Heini Sørensen

Personal information
- Full name: Heini Fossdalsá Sørensen
- Date of birth: 27 January 2004 (age 22)
- Place of birth: Tórshavn, Faroe Islands, Denmark
- Height: 1.75 m (5 ft 9 in)
- Position: Midfielder

Team information
- Current team: HB
- Number: 9

Youth career
- HB
- 2018–2023: Midtjylland

Senior career*
- Years: Team / Apps / (Gls)
- 2023-2025: Thisted FC / 31 / (2)
- 2025-: HB / 34 / (6)

International career^{‡}
- 2017–2018: Faroe Islands U15 / 3 / (2)
- 2019: Faroe Islands U17 / 12 / (3)
- 2021–2022: Faroe Islands U19 / 10 / (2)
- 2021–: Faroe Islands U21 / 12 / (0)

= Heini Sørensen =

Faroese footballer (born 2004)

Heini Sørensen (born 27 January 2004) is a Faroese professional footballer who plays for Faroe Islands Premier League team Havnar Bóltfelag.

== Club career ==
Sørensen was born and brought up in the Faroe Islands where he played youth football with the local club HB. At the age of 14, in 2018, he left HB and joined the Danish club Midtjylland after being recommended by scout, Julian Hansen. On the day of his birthday, he signed a three-year contract with the club in 2019. While playing at the youth levels of Danish football, he caught the attention of the Dutch club AFC Ajax and had been offered to occasionally train with their youth team. Heini left Midtjylland in 2023 and joined Danish 2nd Division team Thisted FC. He returned to the Faroe Islands in 2025, signing for his old club HB.

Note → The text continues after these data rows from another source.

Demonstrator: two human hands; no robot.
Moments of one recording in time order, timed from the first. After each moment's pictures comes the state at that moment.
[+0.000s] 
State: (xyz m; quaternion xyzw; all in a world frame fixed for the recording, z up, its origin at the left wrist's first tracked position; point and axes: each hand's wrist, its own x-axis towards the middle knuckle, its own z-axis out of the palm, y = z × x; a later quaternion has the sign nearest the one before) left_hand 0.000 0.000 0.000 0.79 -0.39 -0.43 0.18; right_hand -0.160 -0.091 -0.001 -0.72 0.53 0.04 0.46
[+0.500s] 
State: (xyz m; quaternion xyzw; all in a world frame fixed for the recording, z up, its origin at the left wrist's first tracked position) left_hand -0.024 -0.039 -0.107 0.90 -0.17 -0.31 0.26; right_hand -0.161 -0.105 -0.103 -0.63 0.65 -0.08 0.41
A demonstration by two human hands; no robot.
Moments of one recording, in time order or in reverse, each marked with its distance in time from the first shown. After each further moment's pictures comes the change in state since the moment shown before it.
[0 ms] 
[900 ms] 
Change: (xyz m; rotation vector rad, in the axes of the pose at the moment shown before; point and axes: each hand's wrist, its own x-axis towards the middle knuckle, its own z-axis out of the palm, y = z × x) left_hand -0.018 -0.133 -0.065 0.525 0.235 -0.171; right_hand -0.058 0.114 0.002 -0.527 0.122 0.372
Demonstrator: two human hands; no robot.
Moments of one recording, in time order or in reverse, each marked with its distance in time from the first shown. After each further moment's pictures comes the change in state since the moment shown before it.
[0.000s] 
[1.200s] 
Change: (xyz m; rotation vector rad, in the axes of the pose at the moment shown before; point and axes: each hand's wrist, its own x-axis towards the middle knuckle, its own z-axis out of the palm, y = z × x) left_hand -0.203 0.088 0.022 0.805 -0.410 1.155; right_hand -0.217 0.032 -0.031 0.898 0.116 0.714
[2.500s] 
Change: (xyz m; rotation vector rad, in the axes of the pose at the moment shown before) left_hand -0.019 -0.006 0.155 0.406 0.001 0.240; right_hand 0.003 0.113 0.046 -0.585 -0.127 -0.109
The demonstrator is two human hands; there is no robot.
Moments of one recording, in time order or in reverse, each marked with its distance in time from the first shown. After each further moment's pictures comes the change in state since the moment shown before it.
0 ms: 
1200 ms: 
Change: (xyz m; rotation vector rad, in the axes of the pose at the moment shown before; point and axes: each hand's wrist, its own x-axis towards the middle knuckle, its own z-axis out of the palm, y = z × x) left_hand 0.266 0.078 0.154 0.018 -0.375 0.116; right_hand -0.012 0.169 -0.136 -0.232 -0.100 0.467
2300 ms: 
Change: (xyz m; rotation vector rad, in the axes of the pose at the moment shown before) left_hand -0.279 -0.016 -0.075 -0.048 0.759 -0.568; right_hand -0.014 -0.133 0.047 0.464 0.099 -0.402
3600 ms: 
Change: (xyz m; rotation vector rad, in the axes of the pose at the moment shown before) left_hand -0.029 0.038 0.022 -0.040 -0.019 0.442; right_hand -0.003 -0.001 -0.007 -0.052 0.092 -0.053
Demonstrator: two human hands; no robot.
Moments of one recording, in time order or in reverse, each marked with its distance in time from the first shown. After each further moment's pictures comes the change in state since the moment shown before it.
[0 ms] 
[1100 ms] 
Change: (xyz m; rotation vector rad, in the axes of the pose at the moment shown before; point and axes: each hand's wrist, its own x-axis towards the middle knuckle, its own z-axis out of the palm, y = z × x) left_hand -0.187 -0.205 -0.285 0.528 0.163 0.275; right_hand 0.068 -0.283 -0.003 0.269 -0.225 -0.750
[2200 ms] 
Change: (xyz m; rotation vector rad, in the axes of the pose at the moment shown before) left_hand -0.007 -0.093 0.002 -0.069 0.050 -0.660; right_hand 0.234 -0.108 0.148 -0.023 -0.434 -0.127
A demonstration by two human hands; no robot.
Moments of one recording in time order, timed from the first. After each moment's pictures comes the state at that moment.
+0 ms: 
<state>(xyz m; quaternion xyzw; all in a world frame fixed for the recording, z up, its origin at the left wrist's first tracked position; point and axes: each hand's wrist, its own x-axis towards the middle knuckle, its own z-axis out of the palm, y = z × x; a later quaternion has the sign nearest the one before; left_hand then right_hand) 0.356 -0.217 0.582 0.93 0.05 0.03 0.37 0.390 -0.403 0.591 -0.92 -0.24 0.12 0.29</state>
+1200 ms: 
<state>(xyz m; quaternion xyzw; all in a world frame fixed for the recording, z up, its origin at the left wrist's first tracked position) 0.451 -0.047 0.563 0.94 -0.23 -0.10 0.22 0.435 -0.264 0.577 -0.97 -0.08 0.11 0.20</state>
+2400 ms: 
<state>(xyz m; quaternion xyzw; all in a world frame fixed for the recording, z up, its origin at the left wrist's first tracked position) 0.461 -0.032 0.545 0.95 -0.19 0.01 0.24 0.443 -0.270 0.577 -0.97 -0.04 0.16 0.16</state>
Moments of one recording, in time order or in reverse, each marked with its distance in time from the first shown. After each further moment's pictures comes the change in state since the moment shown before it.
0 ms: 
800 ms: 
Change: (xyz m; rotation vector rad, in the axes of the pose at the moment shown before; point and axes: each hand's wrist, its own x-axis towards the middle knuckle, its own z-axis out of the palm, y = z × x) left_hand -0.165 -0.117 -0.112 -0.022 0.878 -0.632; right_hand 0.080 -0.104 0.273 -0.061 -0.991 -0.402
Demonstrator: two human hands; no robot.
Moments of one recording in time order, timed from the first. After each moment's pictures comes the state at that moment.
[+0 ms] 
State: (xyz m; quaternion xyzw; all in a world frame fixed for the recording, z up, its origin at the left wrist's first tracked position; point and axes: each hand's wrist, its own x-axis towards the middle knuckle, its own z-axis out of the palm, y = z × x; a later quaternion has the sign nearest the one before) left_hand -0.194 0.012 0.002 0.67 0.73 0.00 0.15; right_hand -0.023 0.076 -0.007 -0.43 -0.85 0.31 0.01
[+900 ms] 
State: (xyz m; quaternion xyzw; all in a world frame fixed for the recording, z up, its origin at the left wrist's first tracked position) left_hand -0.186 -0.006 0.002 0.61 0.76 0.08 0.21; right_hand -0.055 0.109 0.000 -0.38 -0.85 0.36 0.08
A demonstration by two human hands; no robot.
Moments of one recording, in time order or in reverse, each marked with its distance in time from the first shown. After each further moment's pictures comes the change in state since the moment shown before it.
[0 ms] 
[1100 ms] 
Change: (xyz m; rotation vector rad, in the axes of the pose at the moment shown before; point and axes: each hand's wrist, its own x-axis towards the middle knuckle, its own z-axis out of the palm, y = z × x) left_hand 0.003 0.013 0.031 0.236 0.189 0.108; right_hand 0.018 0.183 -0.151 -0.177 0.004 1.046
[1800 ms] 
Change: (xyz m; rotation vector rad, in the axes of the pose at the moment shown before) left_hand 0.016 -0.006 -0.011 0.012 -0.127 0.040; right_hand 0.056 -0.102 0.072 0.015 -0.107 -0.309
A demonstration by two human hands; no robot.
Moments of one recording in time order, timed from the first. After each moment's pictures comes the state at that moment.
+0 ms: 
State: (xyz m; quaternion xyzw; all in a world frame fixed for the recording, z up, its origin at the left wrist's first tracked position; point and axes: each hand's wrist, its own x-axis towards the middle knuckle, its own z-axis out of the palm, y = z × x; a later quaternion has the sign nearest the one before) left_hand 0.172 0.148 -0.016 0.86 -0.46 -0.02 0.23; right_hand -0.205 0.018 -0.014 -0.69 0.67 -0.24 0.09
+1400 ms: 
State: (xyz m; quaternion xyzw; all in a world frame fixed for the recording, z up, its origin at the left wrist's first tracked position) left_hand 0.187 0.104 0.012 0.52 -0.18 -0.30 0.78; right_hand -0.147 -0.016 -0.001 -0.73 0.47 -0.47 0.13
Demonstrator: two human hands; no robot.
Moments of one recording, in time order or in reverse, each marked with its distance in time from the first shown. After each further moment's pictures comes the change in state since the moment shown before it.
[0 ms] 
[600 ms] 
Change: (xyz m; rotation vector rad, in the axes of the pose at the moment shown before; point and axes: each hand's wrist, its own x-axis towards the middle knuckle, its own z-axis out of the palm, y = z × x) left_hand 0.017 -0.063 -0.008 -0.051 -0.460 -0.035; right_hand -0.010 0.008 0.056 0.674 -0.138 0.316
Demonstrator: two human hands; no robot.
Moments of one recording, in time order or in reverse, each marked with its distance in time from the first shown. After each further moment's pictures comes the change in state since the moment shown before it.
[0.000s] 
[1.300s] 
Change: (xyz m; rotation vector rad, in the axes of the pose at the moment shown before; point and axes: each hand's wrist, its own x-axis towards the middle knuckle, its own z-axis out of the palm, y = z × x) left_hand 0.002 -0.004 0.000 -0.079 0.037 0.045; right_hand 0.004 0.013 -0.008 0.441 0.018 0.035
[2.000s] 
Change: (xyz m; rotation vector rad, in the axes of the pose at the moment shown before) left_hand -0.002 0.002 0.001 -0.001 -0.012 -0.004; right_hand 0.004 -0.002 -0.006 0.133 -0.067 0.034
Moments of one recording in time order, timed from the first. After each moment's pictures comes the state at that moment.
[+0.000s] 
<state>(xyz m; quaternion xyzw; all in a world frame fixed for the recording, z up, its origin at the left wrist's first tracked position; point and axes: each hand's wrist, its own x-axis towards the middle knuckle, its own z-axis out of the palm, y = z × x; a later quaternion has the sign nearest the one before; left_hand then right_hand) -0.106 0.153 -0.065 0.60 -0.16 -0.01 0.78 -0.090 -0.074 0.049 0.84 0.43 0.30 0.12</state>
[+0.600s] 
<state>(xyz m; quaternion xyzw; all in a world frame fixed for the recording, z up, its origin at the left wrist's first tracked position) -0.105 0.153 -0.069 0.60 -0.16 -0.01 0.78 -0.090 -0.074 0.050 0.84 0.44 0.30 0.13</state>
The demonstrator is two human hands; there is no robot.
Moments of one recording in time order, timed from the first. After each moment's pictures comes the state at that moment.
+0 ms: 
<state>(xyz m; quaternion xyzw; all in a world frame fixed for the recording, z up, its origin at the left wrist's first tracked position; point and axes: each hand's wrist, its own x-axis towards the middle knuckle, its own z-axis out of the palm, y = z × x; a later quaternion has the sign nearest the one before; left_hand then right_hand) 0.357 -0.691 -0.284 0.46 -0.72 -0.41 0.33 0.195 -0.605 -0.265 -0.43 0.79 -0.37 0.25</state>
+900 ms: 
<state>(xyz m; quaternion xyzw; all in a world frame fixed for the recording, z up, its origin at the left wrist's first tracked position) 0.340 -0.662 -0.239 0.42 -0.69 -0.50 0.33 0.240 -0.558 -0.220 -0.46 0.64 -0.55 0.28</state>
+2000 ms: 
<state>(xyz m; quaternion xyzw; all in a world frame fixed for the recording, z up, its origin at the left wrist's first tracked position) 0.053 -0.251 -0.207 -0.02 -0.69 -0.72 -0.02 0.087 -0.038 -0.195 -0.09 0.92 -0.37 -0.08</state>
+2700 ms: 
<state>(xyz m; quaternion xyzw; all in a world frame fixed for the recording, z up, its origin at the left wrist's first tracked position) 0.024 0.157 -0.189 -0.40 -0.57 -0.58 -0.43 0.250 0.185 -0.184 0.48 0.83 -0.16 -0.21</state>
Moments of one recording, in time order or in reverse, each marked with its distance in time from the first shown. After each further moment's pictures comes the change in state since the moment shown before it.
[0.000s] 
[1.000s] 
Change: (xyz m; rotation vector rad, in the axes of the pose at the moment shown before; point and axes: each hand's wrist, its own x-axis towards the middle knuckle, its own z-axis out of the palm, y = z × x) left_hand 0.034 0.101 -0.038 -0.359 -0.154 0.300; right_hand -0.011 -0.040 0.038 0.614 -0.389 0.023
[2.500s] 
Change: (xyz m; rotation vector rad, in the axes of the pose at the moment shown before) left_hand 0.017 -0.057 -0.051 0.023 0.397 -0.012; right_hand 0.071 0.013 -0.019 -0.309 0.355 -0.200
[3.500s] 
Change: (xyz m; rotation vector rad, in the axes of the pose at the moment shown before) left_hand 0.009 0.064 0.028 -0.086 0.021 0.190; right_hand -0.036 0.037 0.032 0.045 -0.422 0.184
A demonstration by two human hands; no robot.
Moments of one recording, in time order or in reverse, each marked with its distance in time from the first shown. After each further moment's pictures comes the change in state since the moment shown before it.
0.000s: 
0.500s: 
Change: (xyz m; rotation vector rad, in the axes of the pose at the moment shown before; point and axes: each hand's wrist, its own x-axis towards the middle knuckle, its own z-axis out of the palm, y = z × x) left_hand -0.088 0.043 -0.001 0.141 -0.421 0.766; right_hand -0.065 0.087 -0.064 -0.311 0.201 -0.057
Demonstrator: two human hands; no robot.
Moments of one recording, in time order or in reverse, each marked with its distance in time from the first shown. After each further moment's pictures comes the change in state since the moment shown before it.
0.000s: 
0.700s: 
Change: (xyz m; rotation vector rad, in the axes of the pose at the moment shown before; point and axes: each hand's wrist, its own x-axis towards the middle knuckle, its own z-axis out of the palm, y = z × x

== International career ==
Sørensen has represented the Faroe Islands through youth level. He captained the under-15 and under-19 squad.

== Style of play ==
Sørensen was described by, former Faroese national team player and talent scout of Midtjylland, Julian Hansen as "possibly the greatest Faroese talent of all time. He is quick, hard-working and very good on the ball." Hansen also compared his physicality to retired Dutch player Wesley Sneijder.

== Personal life ==
Sørensen has an older brother, Hanus, who is a footballer for NK Celje in Slovenia, a club he joined 1. January 2025, after a successful spell in HB Tórshavn. Hanus also played for Midtjylland as a youth.